(Beginning of Source data)

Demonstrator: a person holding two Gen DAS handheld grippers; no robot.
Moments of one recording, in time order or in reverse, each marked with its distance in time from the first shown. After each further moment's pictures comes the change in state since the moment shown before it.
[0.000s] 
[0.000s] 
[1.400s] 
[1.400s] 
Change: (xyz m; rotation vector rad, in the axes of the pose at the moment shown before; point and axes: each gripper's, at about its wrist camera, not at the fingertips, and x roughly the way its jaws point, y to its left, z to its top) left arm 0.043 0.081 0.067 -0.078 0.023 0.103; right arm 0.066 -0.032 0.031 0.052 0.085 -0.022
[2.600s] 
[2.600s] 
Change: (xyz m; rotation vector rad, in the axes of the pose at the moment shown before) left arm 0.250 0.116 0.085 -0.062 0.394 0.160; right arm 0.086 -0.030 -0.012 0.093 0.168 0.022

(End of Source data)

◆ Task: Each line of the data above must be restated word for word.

◆ Solution to the exercise:
Demonstrator: a person holding two Gen DAS handheld grippers; no robot.
Moments of one recording, in time order or in reverse, each marked with its distance in time from the first shown. After each further moment's pictures comes the change in state since the moment shown before it.
[0.000s] 
[0.000s] 
[1.400s] 
[1.400s] 
Change: (xyz m; rotation vector rad, in the axes of the pose at the moment shown before; point and axes: each gripper's, at about its wrist camera, not at the fingertips, and x roughly the way its jaws point, y to its left, z to its top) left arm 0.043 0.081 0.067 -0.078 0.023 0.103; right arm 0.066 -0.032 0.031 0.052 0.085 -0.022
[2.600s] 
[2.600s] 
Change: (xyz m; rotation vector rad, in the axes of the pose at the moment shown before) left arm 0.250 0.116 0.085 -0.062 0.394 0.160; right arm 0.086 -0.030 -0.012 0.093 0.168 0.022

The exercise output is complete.